So I snatched the unfortunate lab and called the authorities immediately afterwards. 

We can't recognize laws when they suit us and ignore them when they don't.


----------



## Max's Mom (Feb 24, 2009)

Yes, it is illegal. I'd offer them a few bucks to take the dog off of their hands. If they don't take the deal I'd call animal control daily. In my area you can get a hefty fine for a barking dog. This might encourage them to rehome the dog. Good luck.


----------



## lulusmom (Nov 12, 2008)

Max's Mom said:


> In my area you can get a hefty fine for a barking dog. This might encourage them to rehome the dog. Good luck.


You're very lucky to have such a responsive animal control agency, especially in this economy. In So Cal, it takes an act of God to get animal control on the job. I have a friend whose back neighbor moved out a month ago and abandoned their four dogs. The dogs howl all night long and would have died of starvation already had my friend not been giving them food and water. She has called animal control numerous times, sent letters as instructed and just received a letter back stating they would be sending the owners a letter Well duh!!! The owners are gone. Ridiculous!!!!!


----------



## TxRider (Apr 22, 2009)

I would walk over and ask if they wanted the dog or could I take it.

Otherwise it is theft, a crime, to take it.


----------



## beccahacom (Dec 9, 2009)

I wonder if everything is ok? hmm I guess we wait. 

on a side not i have a neighbour with a dog that is chained and barks all night and i Have called animal control they came they left and the dog is still there... and the owner got pissed and asked us to come talk to her if we should have again... dog was off chain for bit and now back on 5-6 ft chain on concrete in own feces but i don't want to get into a neighbour fight either ... and the dog is scary to me only because i don't know his temperament


----------



## briteday (Feb 10, 2007)

This is the first and only post by the OP. May not be back.


----------



## gizmobaby (Apr 30, 2007)

I think when we see an abused dog, we are prone to quickly taking an action preventing any measures of harm towards that dog. However, since the dog is within the confines of the person's property, you are doing something illegal; which, may or may not, be towards the benefit of the dog.
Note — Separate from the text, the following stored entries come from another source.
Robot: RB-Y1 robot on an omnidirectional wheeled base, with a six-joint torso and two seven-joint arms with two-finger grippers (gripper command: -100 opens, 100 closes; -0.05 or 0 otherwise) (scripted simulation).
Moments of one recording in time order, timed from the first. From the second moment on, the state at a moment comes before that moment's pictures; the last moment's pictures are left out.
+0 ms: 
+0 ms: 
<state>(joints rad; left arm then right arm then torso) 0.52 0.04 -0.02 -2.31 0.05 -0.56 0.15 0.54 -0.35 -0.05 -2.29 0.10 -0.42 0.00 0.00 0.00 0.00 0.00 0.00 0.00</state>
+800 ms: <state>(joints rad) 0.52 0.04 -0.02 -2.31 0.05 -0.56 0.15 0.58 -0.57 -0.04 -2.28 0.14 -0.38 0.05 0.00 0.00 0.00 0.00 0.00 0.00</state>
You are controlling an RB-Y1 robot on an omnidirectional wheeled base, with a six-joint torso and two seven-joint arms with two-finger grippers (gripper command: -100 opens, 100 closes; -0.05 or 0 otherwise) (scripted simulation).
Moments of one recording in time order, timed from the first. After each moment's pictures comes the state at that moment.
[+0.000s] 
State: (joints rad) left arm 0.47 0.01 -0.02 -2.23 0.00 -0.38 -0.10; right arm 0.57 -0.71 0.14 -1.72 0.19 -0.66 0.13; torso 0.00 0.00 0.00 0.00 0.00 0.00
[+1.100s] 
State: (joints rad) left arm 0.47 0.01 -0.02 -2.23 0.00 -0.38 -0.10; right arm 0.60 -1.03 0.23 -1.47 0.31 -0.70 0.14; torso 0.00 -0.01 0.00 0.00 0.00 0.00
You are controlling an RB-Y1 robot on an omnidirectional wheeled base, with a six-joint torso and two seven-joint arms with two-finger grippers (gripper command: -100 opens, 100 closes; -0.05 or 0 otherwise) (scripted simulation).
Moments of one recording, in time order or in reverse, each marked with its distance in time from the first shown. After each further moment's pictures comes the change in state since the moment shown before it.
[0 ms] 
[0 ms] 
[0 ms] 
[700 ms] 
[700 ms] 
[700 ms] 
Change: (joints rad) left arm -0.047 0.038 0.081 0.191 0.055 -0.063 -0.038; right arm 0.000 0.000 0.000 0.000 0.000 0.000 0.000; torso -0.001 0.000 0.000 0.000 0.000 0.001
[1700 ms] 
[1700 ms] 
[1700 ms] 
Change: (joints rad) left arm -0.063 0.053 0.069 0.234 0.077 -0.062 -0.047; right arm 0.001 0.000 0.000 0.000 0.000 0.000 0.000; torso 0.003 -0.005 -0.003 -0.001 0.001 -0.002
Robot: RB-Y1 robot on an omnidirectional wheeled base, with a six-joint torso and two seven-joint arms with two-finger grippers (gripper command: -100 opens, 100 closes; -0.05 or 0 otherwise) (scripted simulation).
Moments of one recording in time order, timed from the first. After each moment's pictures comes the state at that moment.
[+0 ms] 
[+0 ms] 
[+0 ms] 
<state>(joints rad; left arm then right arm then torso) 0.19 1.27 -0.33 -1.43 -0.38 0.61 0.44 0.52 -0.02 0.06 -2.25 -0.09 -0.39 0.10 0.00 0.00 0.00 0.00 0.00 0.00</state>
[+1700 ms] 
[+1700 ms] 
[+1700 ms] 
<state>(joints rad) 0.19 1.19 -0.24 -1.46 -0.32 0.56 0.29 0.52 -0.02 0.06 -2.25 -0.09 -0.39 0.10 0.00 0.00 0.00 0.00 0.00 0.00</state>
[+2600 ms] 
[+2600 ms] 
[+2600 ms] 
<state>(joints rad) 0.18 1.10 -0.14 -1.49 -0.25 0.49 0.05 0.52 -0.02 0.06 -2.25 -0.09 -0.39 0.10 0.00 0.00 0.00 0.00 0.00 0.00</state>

Worst scenario: Neighbor finds out. Neighbor reports you for theft. You get fined (and if you're above 18, that's not something you want to show when you apply for a job), and the neighbor gets their dog. Lose-lose situation.

Depending on your state, I have seen once on an Animal Cops show that if a dog runs away from the property (meaning, it is loose outside), you can consider it a stray and take it in. So best bet for doing something legal is if the dog strays from its home and you can prove it (bad fence, videotaped, etc.), and from there, it'd be easier for the process of releasing the dog from their confines.

Or I guess if you really want to be daring, but I highly don't suggest, you could just follow through with it and find it a different home. I'm just kind of iffy of the situation though, because unless you recorded the activities of the animal for a long period of time that shows it has been neglected by the owners, you never know what the situation may be. Some animals are placed outside for awhile, and then they are brought inside at a later time. Reasons could be that the owner works for long periods of time? (Of course this is kinda stretching it, but you know what I mean)

I agree with what RonE said though. We are not your true jury, but we are just a community of dog lovers. It just really depends if you want to take that risk. I also agree with other people say. If your neighbors don't notice, then you might actually be okay.


----------